● Required work
Work through the data line by line, gathering every line that has the word "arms".

Start of Block

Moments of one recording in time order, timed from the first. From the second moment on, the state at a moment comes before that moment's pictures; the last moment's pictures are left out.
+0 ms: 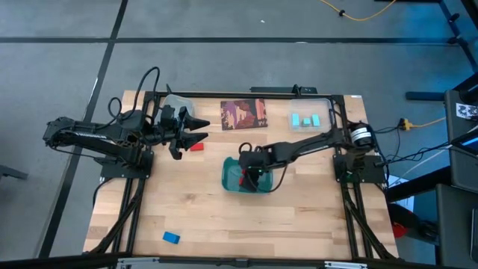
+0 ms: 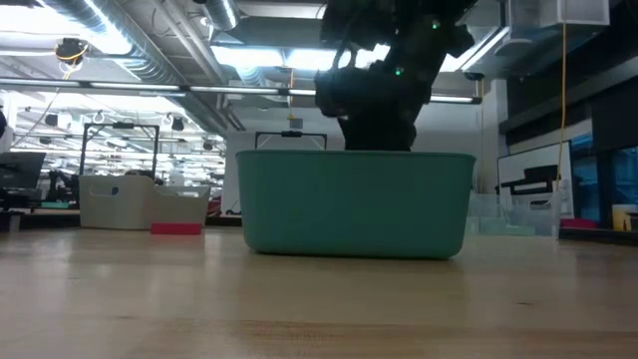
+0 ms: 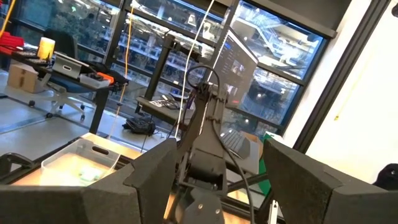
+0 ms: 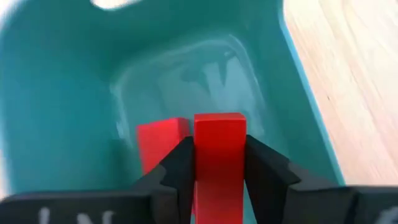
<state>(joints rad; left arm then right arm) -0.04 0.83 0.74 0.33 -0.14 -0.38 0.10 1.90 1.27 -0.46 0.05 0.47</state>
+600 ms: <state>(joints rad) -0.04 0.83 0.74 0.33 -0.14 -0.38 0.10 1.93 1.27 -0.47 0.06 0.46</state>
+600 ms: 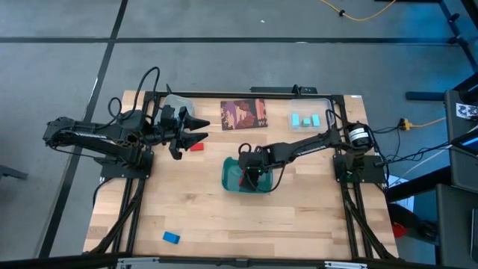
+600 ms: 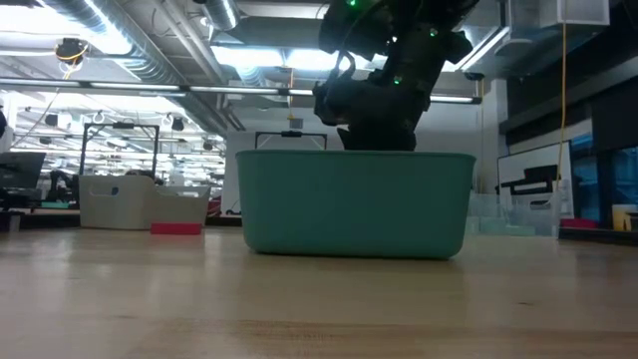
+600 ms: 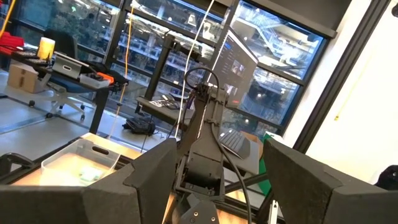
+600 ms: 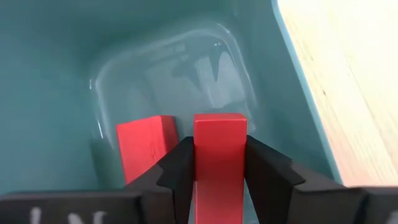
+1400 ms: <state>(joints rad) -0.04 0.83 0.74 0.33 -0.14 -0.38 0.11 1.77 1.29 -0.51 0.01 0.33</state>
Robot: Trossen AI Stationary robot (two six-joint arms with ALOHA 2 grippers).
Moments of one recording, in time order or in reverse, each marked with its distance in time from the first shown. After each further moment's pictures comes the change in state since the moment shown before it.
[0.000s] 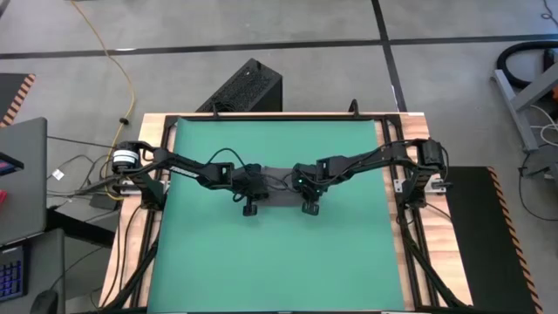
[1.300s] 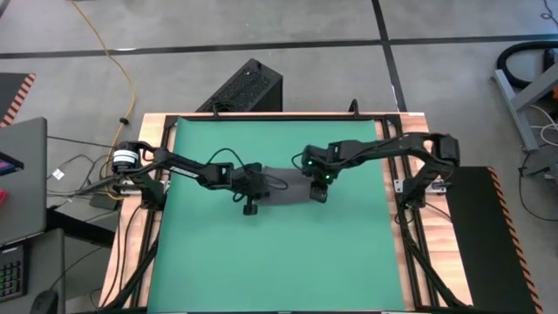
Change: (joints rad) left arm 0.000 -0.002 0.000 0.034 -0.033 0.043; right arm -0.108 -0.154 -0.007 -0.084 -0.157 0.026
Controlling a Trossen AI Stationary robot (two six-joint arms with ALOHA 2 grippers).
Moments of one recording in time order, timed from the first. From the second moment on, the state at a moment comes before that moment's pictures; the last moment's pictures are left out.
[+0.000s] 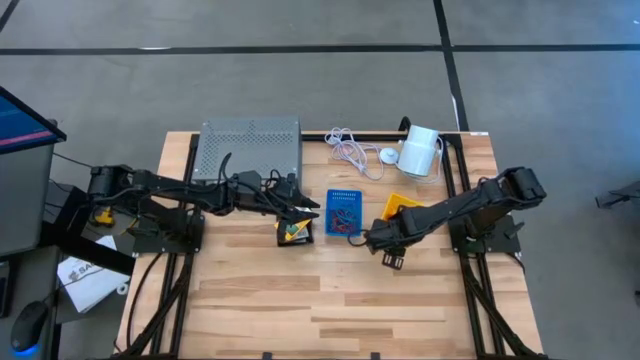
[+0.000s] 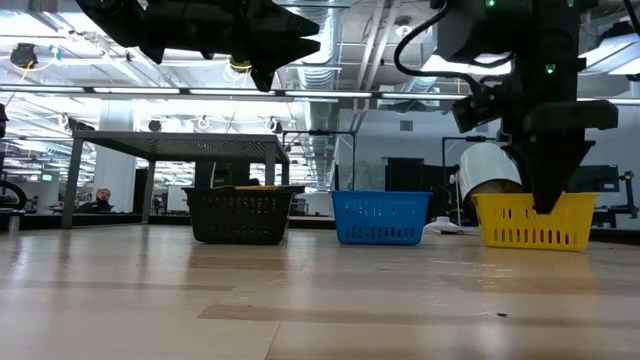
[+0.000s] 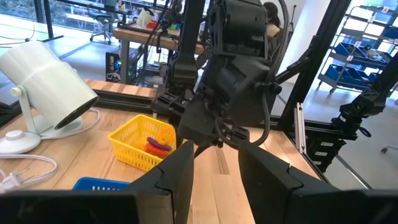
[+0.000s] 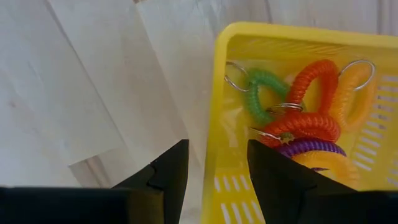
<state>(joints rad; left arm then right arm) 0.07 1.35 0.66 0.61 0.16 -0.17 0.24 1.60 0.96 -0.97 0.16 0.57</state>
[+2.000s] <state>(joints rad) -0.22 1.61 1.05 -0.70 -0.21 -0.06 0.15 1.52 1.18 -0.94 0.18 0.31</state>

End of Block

● Solution to the exercise
Robot: Trossen AI Stationary robot (two six-joint arms with ALOHA 2 grippers).
Controlling a Trossen AI Stationary robot (two six-joint arms with ALOHA 2 grippers).

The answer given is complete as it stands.